The term ‘threat intelligence’ is a popular one in today’s security market where nearly every offering seems to come with a side of threat intelligence.
The most valuable threat intelligence offerings uncover data you don’t already have in a form your organization can make quick use of. With so many vendors staking claims in this market, it’s important for organizations to dig deep before picking a threat intelligence product they will use internally.
Definitions of threat intelligence vary widely depending on the source, but the product itself tends to have the following characteristics:
- It’s a data-only product – not a combination of security offerings and inputs. While a firewall consumes threat data that can help generate blocking rules, if the data can’t be separated from your firewall, it’s not a threat intelligence offering.
- It’s used to analyze and share threat intelligence data only. Neither enterprise consoles with alerting and reporting nor intrusion-detection systems should be considered threat intelligence products.
- The user must be able to act on the data as needed. It can be used, for example, to decide which IP addresses to monitor. Or it can be used in conjunction with forensic software to figure out whether a breach has actually occurred and what else you need to be looking for.
- Threat intelligence must include data you don’t already have. Monitoring a network and generating alerts doesn’t qualify, and simply figuring out that you’ve been breached is not threat intelligence. But getting external data that tells who may have attacked you and their probable purpose – that’s threat intelligence.
Threat intelligence products are designed to take inputs from your existing security products and export data to other security products. They are normally complementary to what an organization already has.
Many threat intelligence vendors aggregate and resell one another’s feeds.
VirusTotal’s data, for example, is a popular input to numerous threat intelligence offerings. But with so many open source threat intelligence feeds out there, it’s important for your organization to do its homework. What one vendor is selling might simply be white-labeled from another. If you’re not careful, you can end up buying the same data multiple times.
Players in the Threat Intelligence Space
Nearly every large security vendor now uses ‘threat intelligence’ to enrich its products and services. Here are some vendor offerings that meet the 451 Research definition of threat intelligence:
- Threat intelligence feeds – Well-known players in this area include iSIGHT Partners, Cyveillance, Verisign iDefense, IID, FireEye, Webroot, Anubis Networks, Norse Corporation, Farsight Security, AlienVault, ThreatConnect, CrowdStrike, ThreatTrack, Symantec and Malcovery.

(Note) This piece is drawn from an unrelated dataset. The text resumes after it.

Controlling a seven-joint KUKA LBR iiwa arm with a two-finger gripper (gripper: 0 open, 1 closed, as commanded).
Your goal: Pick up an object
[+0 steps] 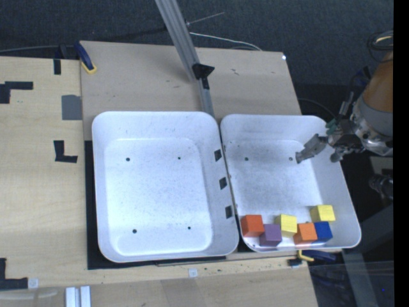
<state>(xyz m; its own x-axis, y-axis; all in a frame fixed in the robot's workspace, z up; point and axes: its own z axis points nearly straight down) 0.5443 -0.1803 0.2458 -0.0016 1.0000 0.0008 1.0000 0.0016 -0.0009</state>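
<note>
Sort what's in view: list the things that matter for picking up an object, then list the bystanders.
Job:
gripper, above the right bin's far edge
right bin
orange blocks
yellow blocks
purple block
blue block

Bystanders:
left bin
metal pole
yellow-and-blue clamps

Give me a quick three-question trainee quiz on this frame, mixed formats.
1. True or false: the blocks sit in the left bin.
2. Multiple choice: where in the right bin are the blocks clustered? A) far edge B) middle C) near edge
3. Fill in: the purple block lies between the orange block and a ____ block.

Key: 1 false. 2 C. 3 yellow. The gripper is above the right bin's far right side, away from the blocks.
</note>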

- Threat intelligence data references – These vendors make data accessible for querying and reporting through their central consoles. They also accept uploaded malware or logs from customers and match them with their own intelligence. Vendors in this area include ThreatGRID (acquired by Cisco), ThreatStream, Lookingglass and Seculert, as well as many of the vendors listed above.
- Threat intelligence research and reporting – Some vendors offer boutique threat intelligence services. For example, Dell SecureWorks researches threats to specific company brands or executives; ZeroFOX monitors customer social media assets; and Bitsight Technologies evaluates the security risk to a customer from its partners.
When evaluating different threat intelligence offerings, the first step is to figure out what kinds of decisions your organization needs to make and how threat intelligence can help you make them. Always think in terms of those decisions, because if you can’t use the data to support your organization’s internal decision-making, then the intelligence you receive won’t prove actionable no matter how good it may be.